彼はまだ夏休みの宿題が終わってないらしい。
・
放課後、図書室に入るとすぐ視界に入ったのは、背中を丸めて何かを必死に書いている様子の金髪頭だった。近寄って覗きこんでもこちらに気がつく気配はない。ろくに問題文も読まず、解答例をノートにひたすら書き写している。あ、これは。
「夏休みの宿題?」
口に出してしまってはもう手遅れだった。バッと顔を上げた侑くんが私の姿を認めるとあからさまに肩を揺らす。

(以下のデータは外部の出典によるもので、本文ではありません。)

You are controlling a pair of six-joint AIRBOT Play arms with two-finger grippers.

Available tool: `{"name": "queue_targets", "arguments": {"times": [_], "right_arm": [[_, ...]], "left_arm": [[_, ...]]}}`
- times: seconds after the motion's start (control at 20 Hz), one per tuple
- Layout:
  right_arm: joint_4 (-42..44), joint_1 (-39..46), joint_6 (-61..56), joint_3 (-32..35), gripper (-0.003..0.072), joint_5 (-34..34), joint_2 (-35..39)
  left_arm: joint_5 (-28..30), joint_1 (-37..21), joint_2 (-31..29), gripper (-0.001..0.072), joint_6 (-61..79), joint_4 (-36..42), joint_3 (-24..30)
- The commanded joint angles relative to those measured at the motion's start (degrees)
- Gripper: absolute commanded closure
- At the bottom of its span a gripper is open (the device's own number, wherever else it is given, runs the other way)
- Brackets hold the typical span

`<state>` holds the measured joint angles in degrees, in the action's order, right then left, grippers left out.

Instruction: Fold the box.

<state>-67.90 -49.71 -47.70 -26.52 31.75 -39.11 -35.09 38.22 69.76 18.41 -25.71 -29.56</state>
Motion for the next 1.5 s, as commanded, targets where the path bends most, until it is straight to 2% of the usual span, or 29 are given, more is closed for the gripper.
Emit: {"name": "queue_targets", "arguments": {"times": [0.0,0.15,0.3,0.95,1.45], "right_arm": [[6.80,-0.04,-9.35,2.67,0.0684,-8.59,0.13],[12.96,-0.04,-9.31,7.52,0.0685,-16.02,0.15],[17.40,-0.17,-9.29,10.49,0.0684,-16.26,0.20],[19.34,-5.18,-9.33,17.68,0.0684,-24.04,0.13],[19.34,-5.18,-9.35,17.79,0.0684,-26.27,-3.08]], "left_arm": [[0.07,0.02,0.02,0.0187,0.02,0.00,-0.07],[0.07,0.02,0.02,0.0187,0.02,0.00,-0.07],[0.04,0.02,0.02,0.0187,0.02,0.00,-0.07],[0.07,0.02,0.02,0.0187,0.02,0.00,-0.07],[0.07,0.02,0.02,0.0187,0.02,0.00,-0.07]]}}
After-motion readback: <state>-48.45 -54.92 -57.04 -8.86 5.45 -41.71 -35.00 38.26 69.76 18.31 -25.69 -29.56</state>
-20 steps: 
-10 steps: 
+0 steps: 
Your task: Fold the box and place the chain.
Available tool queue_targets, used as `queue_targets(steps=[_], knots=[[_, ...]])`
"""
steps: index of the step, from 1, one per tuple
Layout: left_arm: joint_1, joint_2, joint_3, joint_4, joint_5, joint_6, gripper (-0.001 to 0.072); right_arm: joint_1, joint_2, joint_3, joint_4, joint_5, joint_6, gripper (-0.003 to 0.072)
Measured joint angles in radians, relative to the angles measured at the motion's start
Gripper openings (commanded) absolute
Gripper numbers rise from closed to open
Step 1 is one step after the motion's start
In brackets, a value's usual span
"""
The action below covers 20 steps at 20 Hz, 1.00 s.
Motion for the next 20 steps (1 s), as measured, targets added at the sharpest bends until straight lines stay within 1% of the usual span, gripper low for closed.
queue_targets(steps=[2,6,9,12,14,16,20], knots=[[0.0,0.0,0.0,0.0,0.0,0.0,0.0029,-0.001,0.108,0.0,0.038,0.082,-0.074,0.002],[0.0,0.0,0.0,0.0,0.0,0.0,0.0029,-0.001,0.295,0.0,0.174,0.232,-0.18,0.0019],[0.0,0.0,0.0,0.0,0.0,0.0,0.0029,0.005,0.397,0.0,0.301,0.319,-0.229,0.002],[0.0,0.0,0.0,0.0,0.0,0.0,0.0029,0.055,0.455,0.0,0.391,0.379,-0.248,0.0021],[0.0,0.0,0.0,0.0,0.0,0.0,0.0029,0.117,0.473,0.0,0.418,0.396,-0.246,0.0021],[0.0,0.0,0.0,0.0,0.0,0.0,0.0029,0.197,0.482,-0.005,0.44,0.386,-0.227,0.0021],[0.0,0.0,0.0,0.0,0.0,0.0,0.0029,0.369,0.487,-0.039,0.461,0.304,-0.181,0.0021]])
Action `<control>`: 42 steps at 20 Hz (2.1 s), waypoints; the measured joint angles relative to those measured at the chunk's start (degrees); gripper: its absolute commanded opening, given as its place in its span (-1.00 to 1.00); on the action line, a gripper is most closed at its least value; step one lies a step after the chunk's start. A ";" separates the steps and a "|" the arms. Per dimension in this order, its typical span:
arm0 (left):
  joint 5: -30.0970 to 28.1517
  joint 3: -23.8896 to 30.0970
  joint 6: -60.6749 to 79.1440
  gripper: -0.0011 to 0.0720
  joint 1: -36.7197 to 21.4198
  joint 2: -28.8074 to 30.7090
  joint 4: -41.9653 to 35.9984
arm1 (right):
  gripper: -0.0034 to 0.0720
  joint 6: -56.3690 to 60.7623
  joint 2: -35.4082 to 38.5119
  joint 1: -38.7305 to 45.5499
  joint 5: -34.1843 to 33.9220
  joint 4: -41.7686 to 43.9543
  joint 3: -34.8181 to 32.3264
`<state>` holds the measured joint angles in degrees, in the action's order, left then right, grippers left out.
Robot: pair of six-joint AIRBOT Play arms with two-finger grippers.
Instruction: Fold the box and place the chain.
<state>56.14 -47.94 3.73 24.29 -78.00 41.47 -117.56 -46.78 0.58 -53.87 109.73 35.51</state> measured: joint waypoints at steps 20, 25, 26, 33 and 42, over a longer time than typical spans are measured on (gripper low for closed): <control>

「なっ!なんでおるねん。今の時間は教室で勉強しとるはずやろ」
「いま文化祭関係で使えへんから」
「忘れとった…!」
図書委員の静かにしろという圧を感じる。しーっと人差し指で声を抑えるよう示すと、侑くんは突然立ち上がって私の手を引っ張った。そのまま図書室を出て、一番近くの階段の踊り場でようやく足を止める。
「なんで夏休みの宿題やと思ったんや」
じとりとこちらを睨みつけて侑くんは尋ねた。治くんが言ってたからです、とは言えず「なんとなく」と答えると、ぐいと距離を詰められた。いや怖い。気圧されて後ろに下がると背中に壁がつく。
「わかっとんねん。知っとるの治だけやからな」
「実は私エスパーやねん」
「へたくそなウソつくな。他なに聞いた?」
普段飄々としている侑くんがなんでここまで焦っているんだろうと不思議に思う。私に聞かせられない話でもあるんだろうか。特にそんな感じの話は聞かなかったけど、意地でも正直に話したくないと思ってしまった。「ひみつ。絶対言わん」唇をぎゅうと結ぶ。眉をぴくりと動かした侑くんがわらう。
「そうなんや。ならしゃーないな」
拍子抜けするほど簡単に私を解放した侑くんは、のんびり図書室のほうへ歩き出す。ちょっと考えてから、私もあとを追った。
「夏休みの宿題とかほんまだるいわ。なんであんねん」
「宿題ないと勉強せんからやろ」
「あってもせんのにな」
「テストでまた泣きついてきても知らんで」
「泣きつく気まんまんやけどな」
「知らん」
「ええ〜なまえさんおらな俺生きてけへんわあ」
大げさに軽薄な物言いをしながら侑くんはへらへらと笑う。図書室に入ると、また図書委員の怪訝な視線が飛んできた。すいません、黙ります。
侑くんの広げっぱなしになっている問題集をちらりと覗き見しながら正面の席に座った。6月くらいに何度か一緒に勉強したことを思い出す。ただの元委員会仲間なだけだったはずなのに、どうしてこんなのが未だに続いてんだろうな。